Walter Olson of overlawyered.com nailed the problem with the majority ruling when he opined in an e-mail, "The impulse to get a better shake for one's kid is universal, but it's disproportionately wealthy and clever parents, with their hired lawyers and experts, who succeed in using these rules to obtain a private school education at public expense. In this case, the question was whether parents should at least try the public schools' proffer of special-ed services before declaring them inadequate, which doesn't seem to me to be too much to ask."
And what a test case. You could understand the court's order for tuition payments for private school for a severely disabled child -- but not a teenager who had managed to graduate without any special education from kindergarten to the 11th grade, when he developed a marijuana problem.

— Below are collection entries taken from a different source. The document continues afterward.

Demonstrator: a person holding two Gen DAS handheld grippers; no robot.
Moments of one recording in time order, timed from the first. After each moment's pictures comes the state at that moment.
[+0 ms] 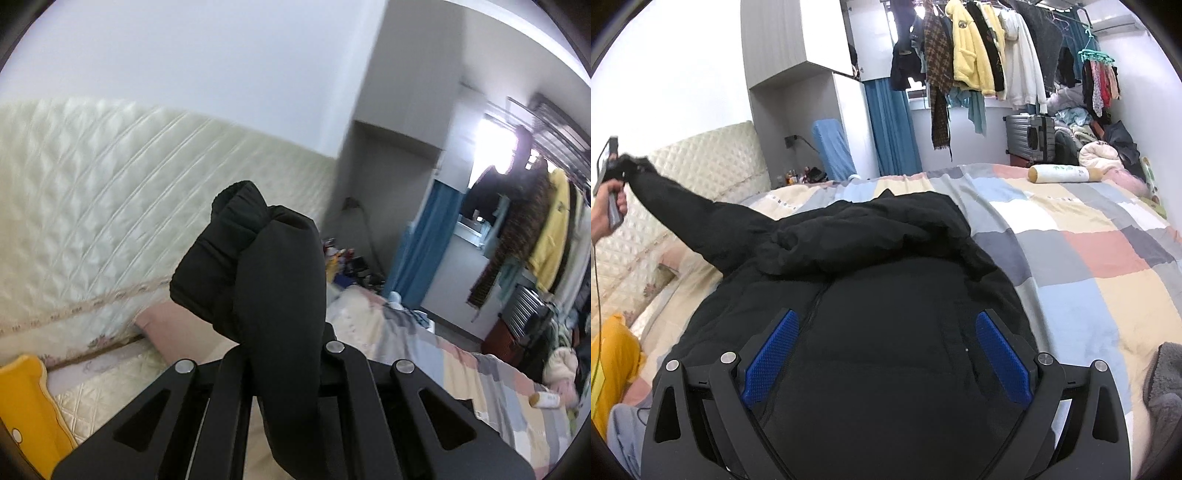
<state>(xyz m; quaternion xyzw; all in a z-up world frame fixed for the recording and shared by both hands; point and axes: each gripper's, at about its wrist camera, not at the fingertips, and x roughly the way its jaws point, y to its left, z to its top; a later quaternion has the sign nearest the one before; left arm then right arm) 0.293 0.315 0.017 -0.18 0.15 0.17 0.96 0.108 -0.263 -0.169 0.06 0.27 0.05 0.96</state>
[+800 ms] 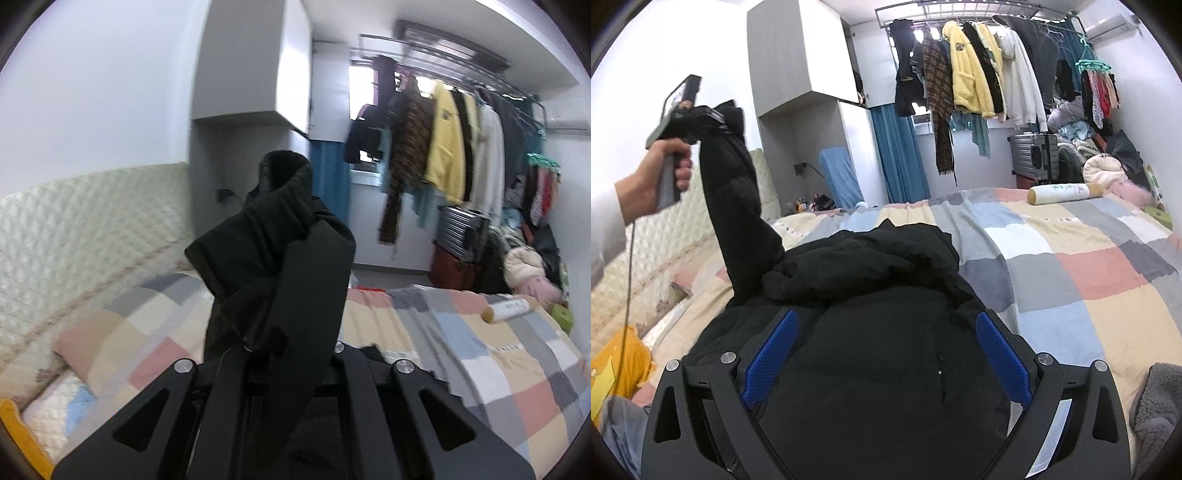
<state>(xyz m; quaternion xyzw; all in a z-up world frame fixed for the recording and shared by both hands) 0.327 0.017 0.026 -0.03 0.17 0.00 0.99 0.095 -0.312 -0.154 0.08 0.22 0.07 0.97</state>
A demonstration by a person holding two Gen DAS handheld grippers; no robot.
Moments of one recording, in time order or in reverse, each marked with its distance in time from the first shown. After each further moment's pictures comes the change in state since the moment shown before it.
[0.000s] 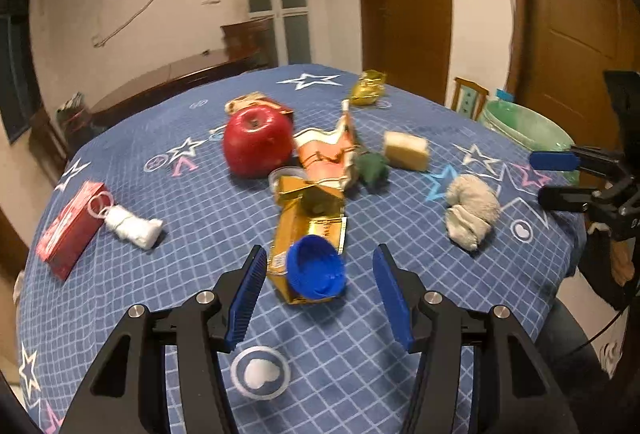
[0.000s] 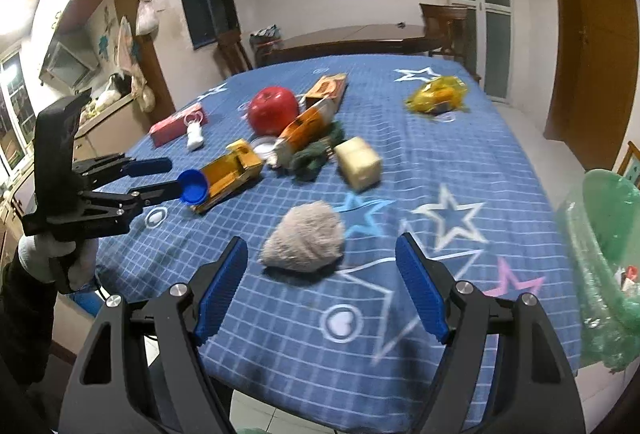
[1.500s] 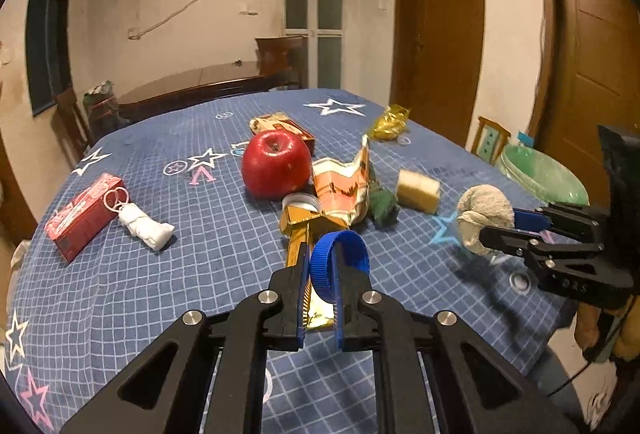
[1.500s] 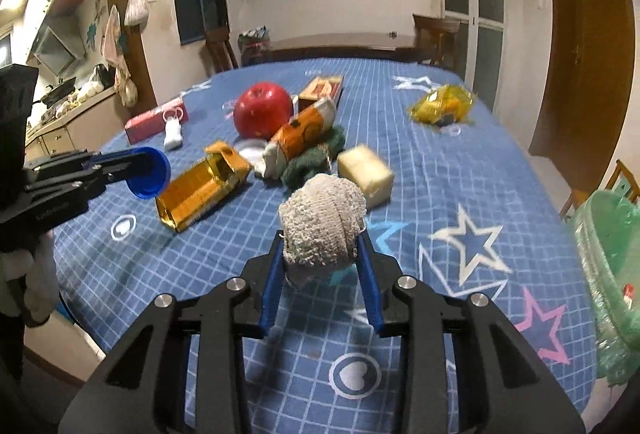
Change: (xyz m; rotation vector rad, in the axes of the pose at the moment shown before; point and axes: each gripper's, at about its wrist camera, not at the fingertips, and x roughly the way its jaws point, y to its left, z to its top) left arm -0.007 -0.013 0.016 -0.159 -0.087 0.085; right arm 0.025 0.008 0.012 -0.044 -0.070 -0.098
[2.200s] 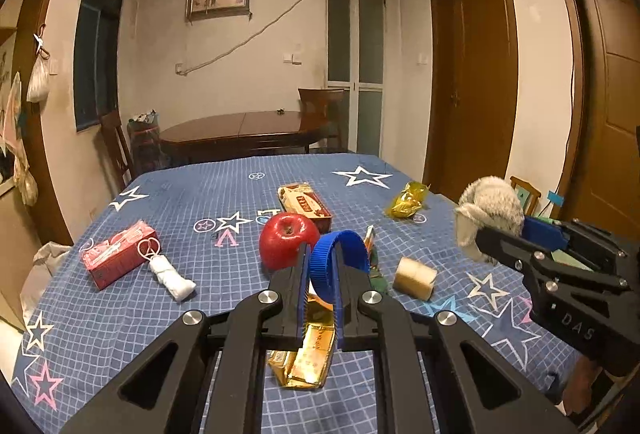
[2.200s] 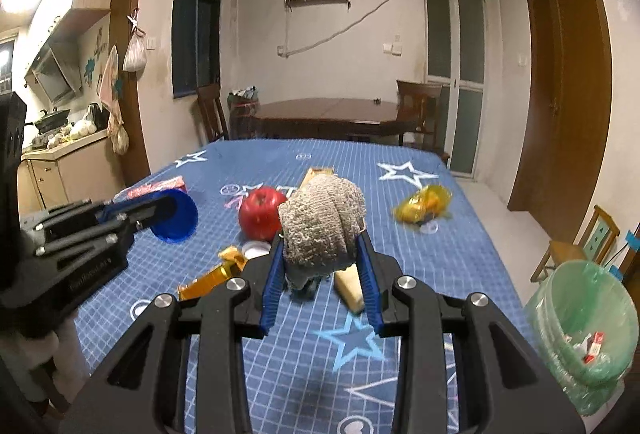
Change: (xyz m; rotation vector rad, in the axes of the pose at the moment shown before) left arm -0.040 -0.038 0.046 -0.076 -0.193 0.142; right arm -0.040 0.020 0.062 -0.028 -0.219 -0.078
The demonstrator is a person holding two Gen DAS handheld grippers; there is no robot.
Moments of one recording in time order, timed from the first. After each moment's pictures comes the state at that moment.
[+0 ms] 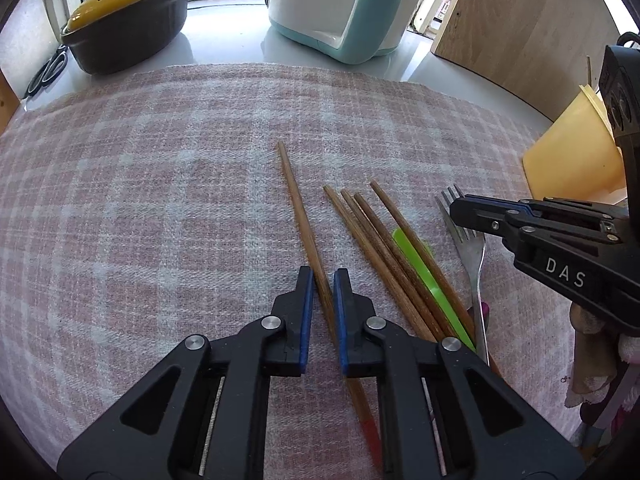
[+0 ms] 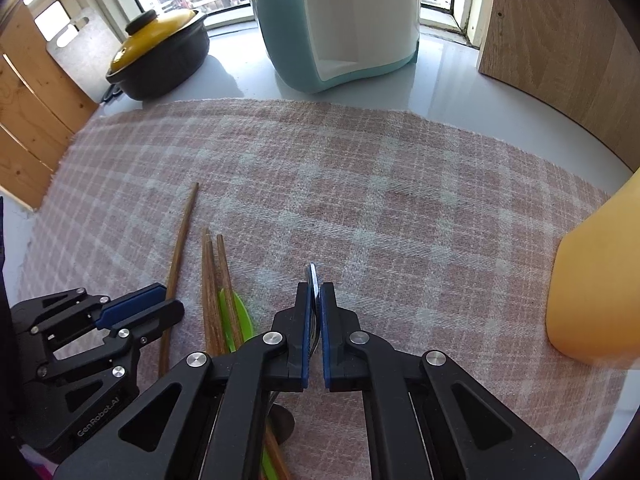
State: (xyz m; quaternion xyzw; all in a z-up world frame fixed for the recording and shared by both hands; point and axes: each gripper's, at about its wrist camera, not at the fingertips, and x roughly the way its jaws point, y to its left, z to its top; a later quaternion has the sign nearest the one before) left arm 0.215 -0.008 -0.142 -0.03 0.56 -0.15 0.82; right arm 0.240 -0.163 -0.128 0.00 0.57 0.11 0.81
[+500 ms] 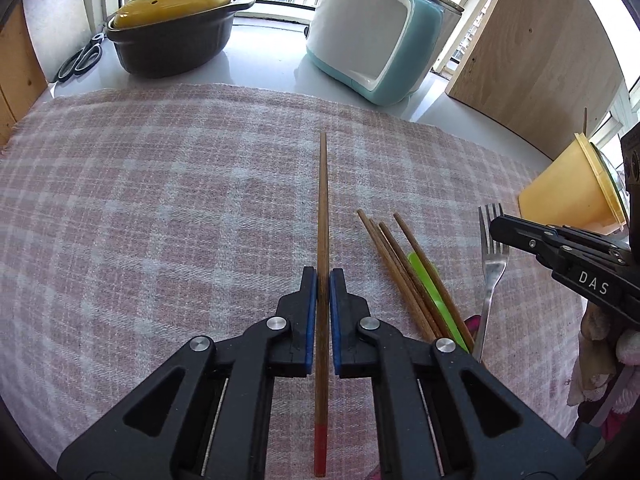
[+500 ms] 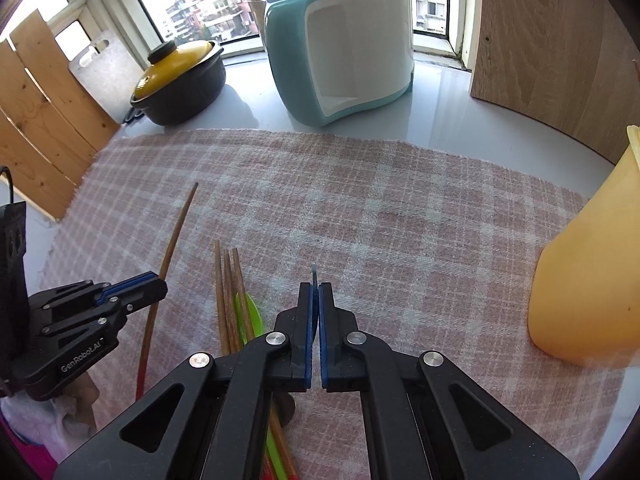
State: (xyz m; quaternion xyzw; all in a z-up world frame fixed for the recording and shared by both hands) left arm 0.208 0.030 -0.113 -0.07 0.52 -0.12 0.84; right arm 0.221 -0.176 -0.095 0.02 0.53 0.13 0.84
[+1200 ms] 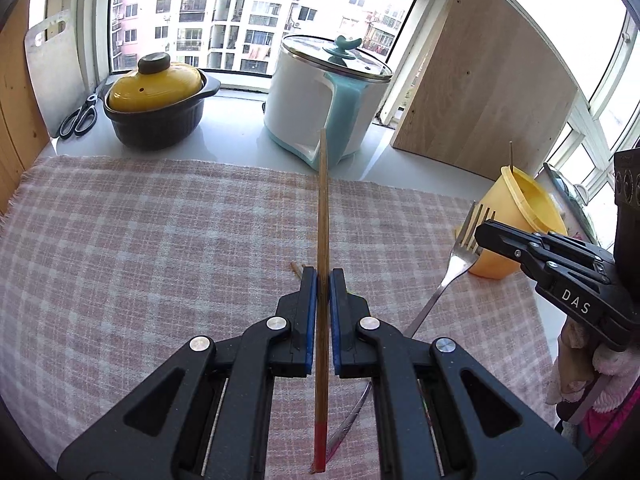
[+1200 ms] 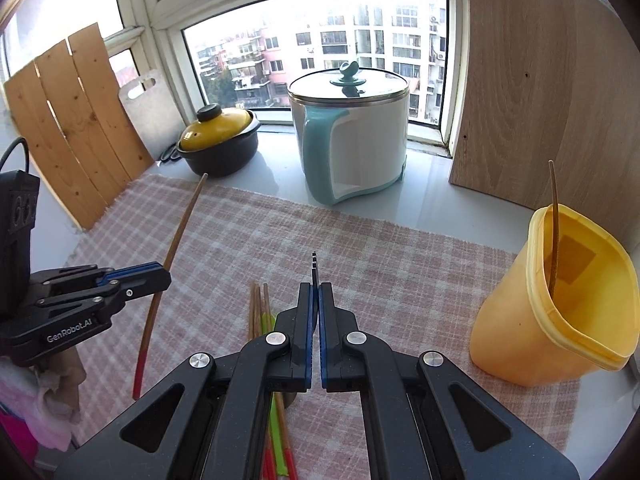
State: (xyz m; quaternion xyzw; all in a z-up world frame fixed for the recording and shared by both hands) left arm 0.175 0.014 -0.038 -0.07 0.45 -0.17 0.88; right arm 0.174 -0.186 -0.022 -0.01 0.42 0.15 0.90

The Obama administration blithely went along because, as Solicitor General Kagan wrote, it would be wrong to leave parents with "the choice of leaving the child in an inappropriate placement or paying for an appropriate placement in a private school."
Sadly, many parents face a similar dilemma. But only parents with the resources to game experts (who will diagnose a disability) and lawyers stand to win full boarding school tuition.
Noting that Souter's dissent was joined by conservative Justices Antonin Scalia and Clarence Thomas, Olson noted, "I'm still trying to figure out why being progressive on this issue means siding with the private schools and affluent parents, while the conservative justices are the ones to defend the public school ideal of universal service."
It's one of those nice people things. The government has expanded the notion of disability to the point of absurdity. But nice people refuse to look at the impending drain on public school budgets, or how one child's boarding school tuition can mean that much less funding for all the other students' educational needs.